How to complete this task: Please give back exactly the line with "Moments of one" and each line after it through the end of the material, leaving out the pictures.

Raw data:
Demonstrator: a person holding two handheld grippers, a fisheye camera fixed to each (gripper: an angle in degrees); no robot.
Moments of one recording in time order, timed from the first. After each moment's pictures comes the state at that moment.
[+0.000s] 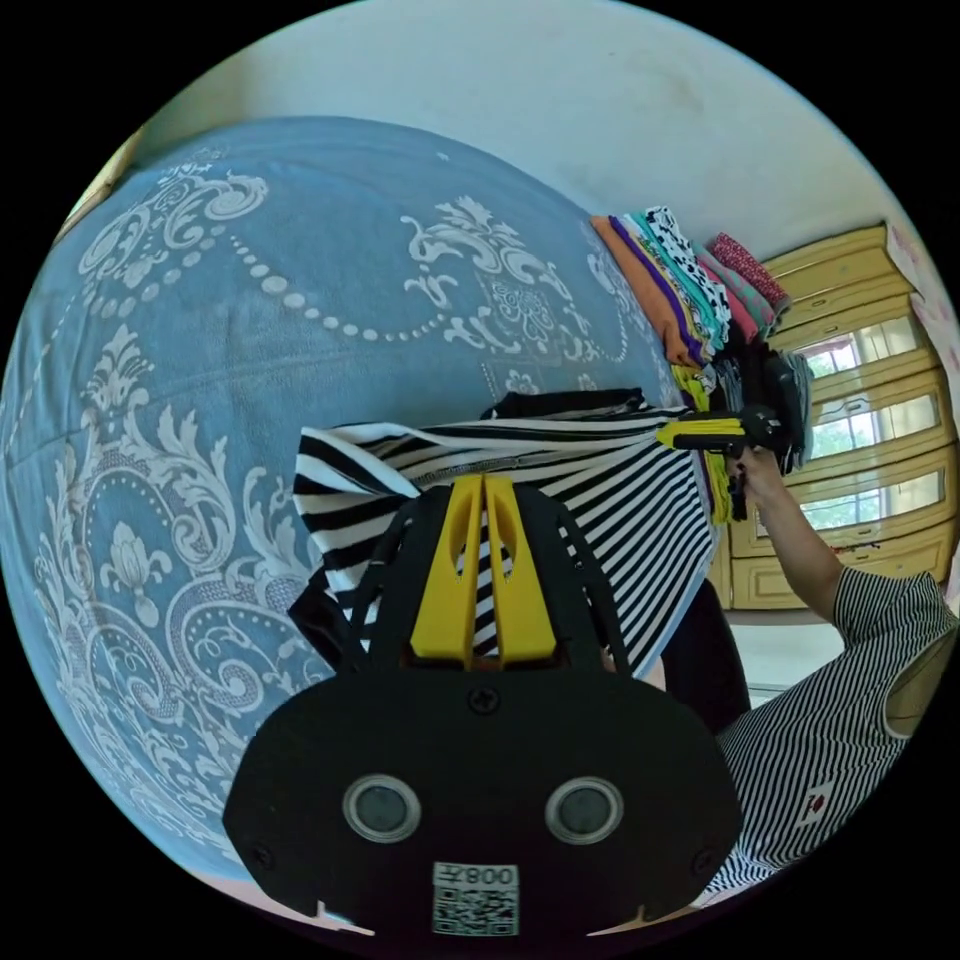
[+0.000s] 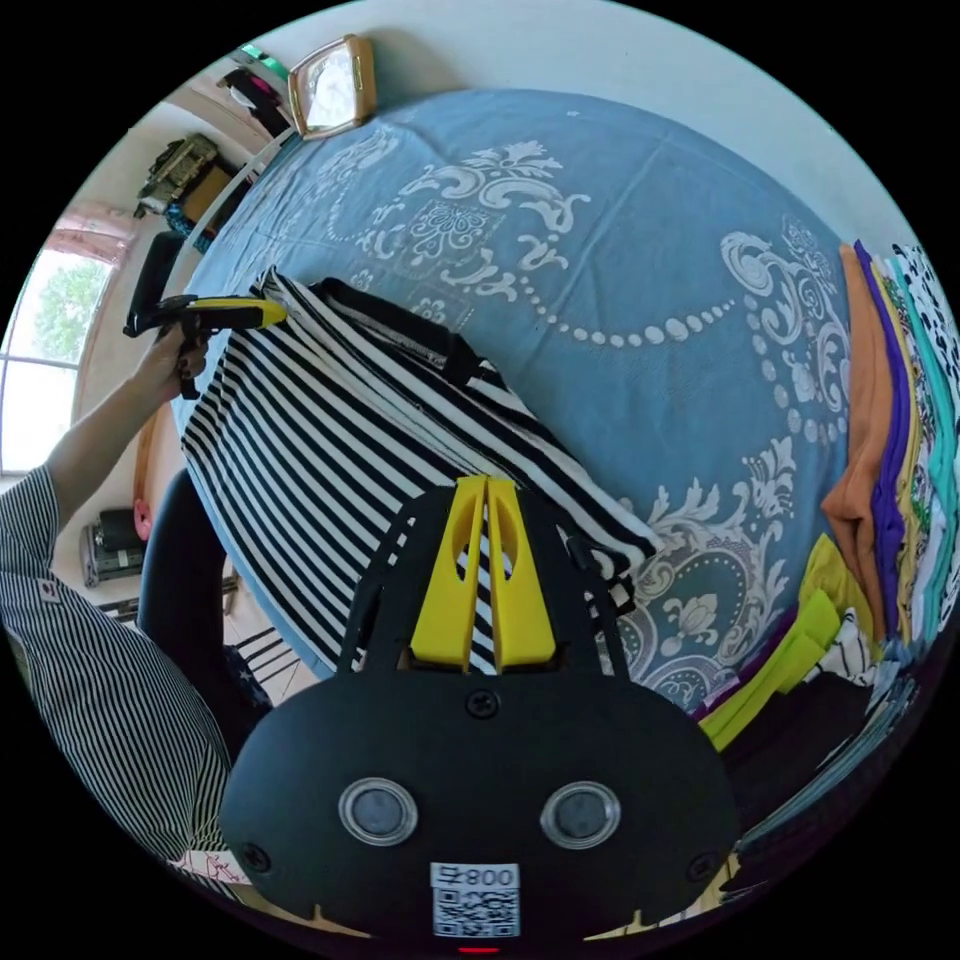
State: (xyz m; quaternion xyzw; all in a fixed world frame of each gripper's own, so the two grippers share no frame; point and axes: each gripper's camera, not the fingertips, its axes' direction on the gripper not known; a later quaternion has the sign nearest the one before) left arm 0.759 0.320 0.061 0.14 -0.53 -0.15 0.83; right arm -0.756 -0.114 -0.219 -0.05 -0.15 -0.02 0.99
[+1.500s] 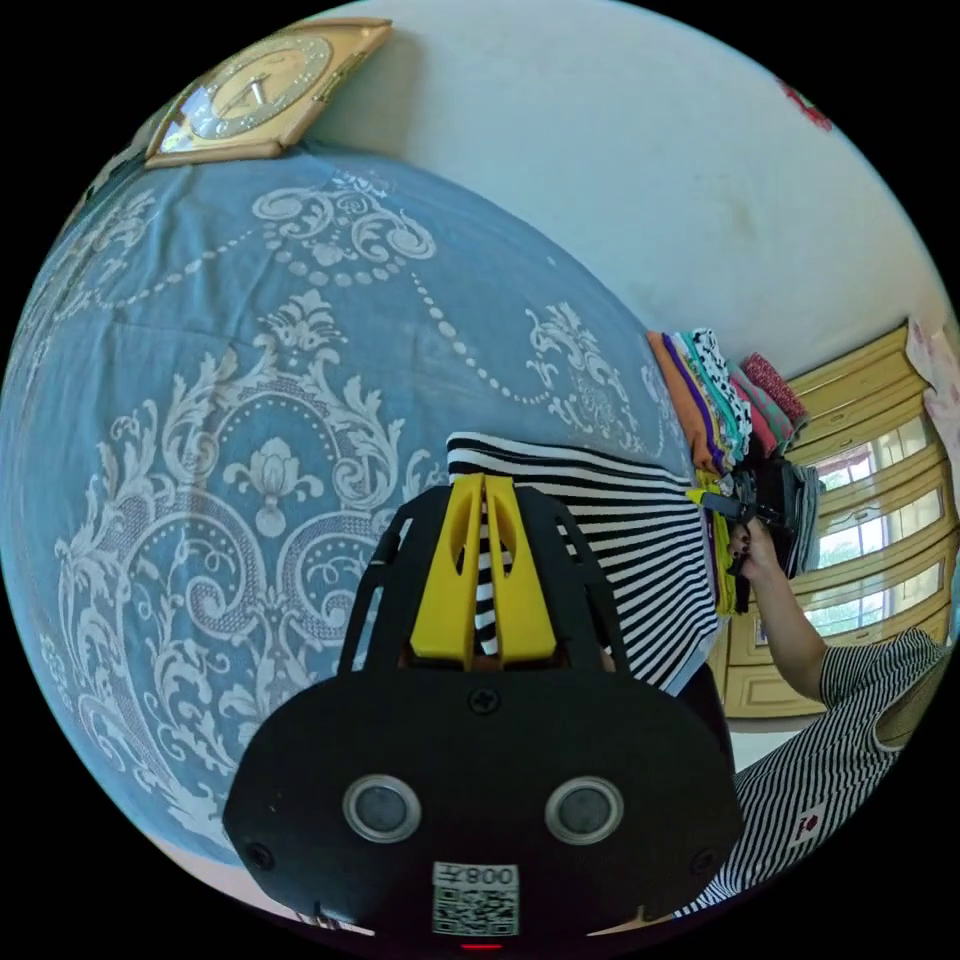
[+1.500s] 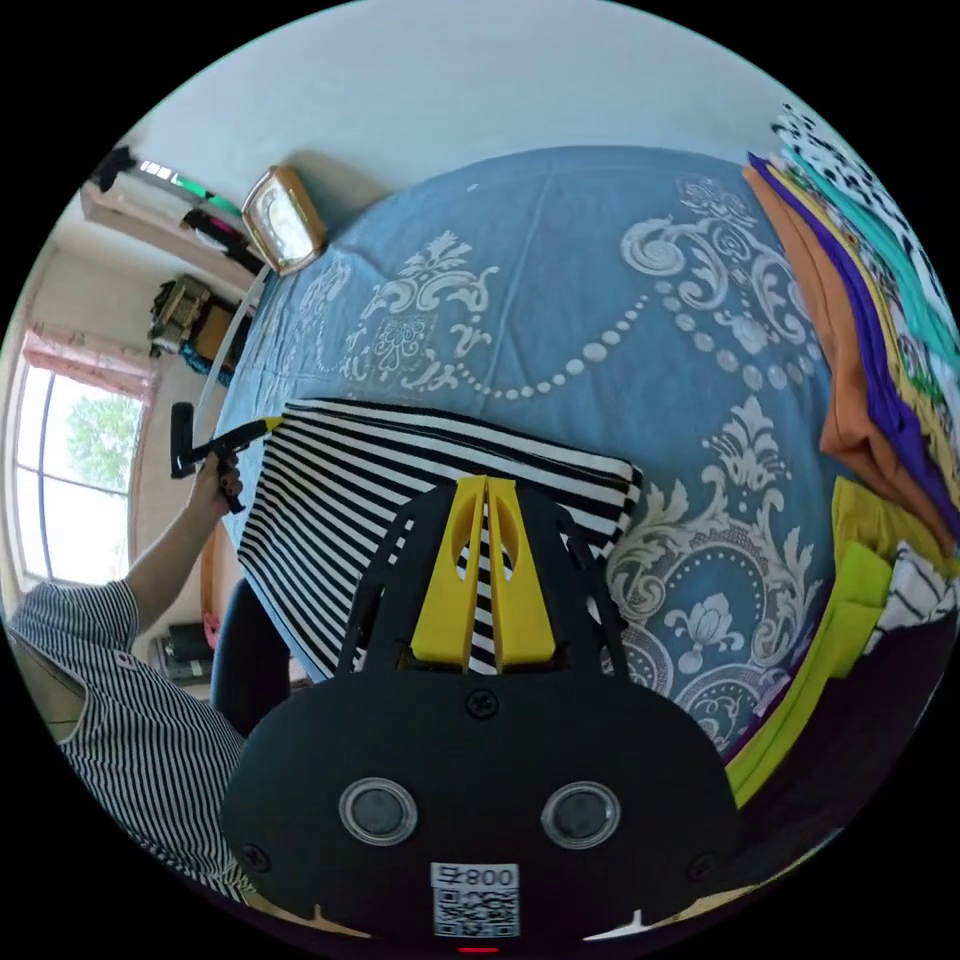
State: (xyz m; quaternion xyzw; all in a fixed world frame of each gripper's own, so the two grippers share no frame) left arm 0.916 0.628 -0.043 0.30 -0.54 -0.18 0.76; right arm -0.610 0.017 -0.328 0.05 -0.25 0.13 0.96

Answer to the exercise:
Moments of one recording in time order, timed from the first. After each moment's pictures comes the state at that moment.
[+0.000s] 
[+0.000s] 
State: (xyz m; quaternion xyzw; all in a fixed world frame of each gripper's own, so the two grippers share no frame; point and axes: each gripper's camera, not the fingertips, its axes' direction on the gripper not known; a later quaternion has the sign nearest the one before) left arm 0.759 0.320 0.061 0.14 -0.53 -0.15 0.83; right arm -0.756 -0.114 -0.219 -0.05 -0.15 -0.02 0.99
[+1.500s] 
[+1.500s] 
State: (xyz m; quaternion xyzw; all in a fixed world frame of each gripper's own, so the two grippers share no frame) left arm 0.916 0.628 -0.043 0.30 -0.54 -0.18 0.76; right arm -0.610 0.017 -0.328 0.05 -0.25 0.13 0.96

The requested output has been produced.